When advantage is negative, we would like to decrease this action probability in order to reach a higher return.

\[\begin{equation*} J(s, a, \theta_k, \theta) = \max \Big(\frac{\pi_\theta(a|s)}{\pi_{\theta_k}(a|s)} , clip(\frac{\pi_\theta(a|s)}{\pi_{\theta_k}(a|s)}, 1-\epsilon, 1+\epsilon) \Big) A^{\pi_{\theta_k}} \end{equation*}\]

The clip and max opeartions limit decreasement by putting a floor of \(1-\epsilon\). Therefore, the new policy doesn’t drive too far away from the old policy.

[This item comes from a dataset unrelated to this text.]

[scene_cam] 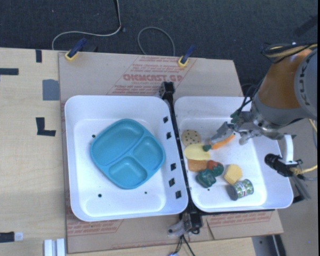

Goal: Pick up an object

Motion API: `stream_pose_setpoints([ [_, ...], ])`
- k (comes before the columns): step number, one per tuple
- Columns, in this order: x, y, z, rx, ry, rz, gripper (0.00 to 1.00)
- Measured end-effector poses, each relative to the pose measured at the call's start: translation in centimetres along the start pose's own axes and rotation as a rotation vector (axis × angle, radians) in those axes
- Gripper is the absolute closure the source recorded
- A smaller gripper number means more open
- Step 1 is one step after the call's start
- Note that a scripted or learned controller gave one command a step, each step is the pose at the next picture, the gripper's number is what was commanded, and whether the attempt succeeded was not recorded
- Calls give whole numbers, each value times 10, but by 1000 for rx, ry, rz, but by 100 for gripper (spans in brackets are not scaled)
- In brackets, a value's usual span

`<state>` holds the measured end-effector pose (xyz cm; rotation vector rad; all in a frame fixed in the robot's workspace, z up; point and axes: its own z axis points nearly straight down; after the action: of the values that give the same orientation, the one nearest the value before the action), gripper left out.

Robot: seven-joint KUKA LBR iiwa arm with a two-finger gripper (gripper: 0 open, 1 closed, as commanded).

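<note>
We log the gripper clamped on the toy carrot (3 o'clock of the cookie) over the right bin.

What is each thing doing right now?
Gripper: low in the right bin, shut on the carrot.
Carrot: tilted, between the fingers.
Tray: flat in the left bin.
Can: on its side.
Cookie: lying flat.
Lemon: resting by the cookie.
</note>
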<state>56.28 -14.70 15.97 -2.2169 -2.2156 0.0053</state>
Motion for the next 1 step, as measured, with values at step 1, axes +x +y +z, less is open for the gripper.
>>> stream_pose_setpoints([
  [1, 6, 33, 77, -8, -5, -2, 0],
])
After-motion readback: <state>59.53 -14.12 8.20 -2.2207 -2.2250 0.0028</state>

Deep Deterministic Policy Gradient

DDPG is close to the idea of DQN. However, it trains a policy network to maximize the expected return (not exactly but similar) which is estimated as state-action pair values in a Q network. The Q network is updated based on the Bellman equation. In order to stabilize the learning process, an important idea is propsed, called target networks. For both policy network and Q network, each has a twin-like target network, which can be regarded as a delayed version. In practice, we can use tf.variable_scope() to seperate the parameters between the two networks, such as

with tf.variable_scope("main"):
    pi, q, q_pi = actor_critic_fn(s, a, act_space, hid, hid)
with tf.variable_scope("targ"):
    pi_targ, _, q_targ = actor_critic_fn(s, a, act_space, hid, hid)

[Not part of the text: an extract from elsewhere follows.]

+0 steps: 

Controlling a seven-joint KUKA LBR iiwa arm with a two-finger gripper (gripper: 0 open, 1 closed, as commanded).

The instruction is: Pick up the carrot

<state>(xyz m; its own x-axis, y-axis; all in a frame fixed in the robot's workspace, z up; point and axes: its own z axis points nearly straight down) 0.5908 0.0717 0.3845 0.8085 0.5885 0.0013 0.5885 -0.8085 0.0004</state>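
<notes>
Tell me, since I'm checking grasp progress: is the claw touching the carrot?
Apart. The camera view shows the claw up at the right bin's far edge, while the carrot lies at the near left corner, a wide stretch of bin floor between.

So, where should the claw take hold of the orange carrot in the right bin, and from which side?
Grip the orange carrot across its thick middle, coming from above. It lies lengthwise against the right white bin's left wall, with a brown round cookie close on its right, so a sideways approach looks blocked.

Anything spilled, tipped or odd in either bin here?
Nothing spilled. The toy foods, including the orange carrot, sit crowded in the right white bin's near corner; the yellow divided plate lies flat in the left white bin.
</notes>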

Eventually, we still use the main networks for inference.

Another difference of DDPG is that it runs in off-policy, which indicates we will have a large replay buffer to collect all transactions with a reasonable forgetting rate. Meanwhile,, we usually randomly sample or use priority to sample minibatch from the buffer to alleviate the non-stationary of experiences.

Twin Delayed DDPG

DDPG is prone to overestimate the Q values. TD3 solves this problem through three tricks:

Twin

Instead of one target Q network, here comes two Q networks. And the smaller one is used to compute the target.

Delayed

TD3 updates the target networks and policy network less frequently in order to to add some damping.

Target policy smoothing

Add noise for the target action

Soft Actor-Critic

SAC extents the DDPG-style learning to the stochastic policy. The main feature is to introduce the entropy regularization in the cost function. The policy is trained to balance between the expected return and policy entropy. Higher entropy will increase the exploration and avoid the local optimum. The optimal policy in entropy-regularized reinforcement learning resultes in:

\[\begin{equation*} \pi^* = \arg \max E\Big[ \sum \gamma^t (R(s_t, a_t, s_{t+1}) + \alpha H(\pi(\cdot|s_t))) \Big] \end{equation*}\]

\(\alpha\) controls how much exploration you want, normally it is small like 0.1. In Q and V functions, all the rewards term are extented with the entropy term.

The whole story of SAC is more complicated and requires deeper math knowledge. In general, it trains two Q function, one V function and one policy function.